▸ PROVIDED MATERIAL
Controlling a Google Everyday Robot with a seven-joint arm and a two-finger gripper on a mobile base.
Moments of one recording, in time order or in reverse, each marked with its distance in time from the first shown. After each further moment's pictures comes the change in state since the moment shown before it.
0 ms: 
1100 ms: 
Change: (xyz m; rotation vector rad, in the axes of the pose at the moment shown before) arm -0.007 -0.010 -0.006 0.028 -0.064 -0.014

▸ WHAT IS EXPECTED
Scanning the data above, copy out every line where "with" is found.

▸ ANSWER SECTION
Controlling a Google Everyday Robot with a seven-joint arm and a two-finger gripper on a mobile base.
Moments of one recording, in time order or in reverse, each marked with its distance in time from the first shown. After each further moment's pictures comes the change in state since the moment shown before it.

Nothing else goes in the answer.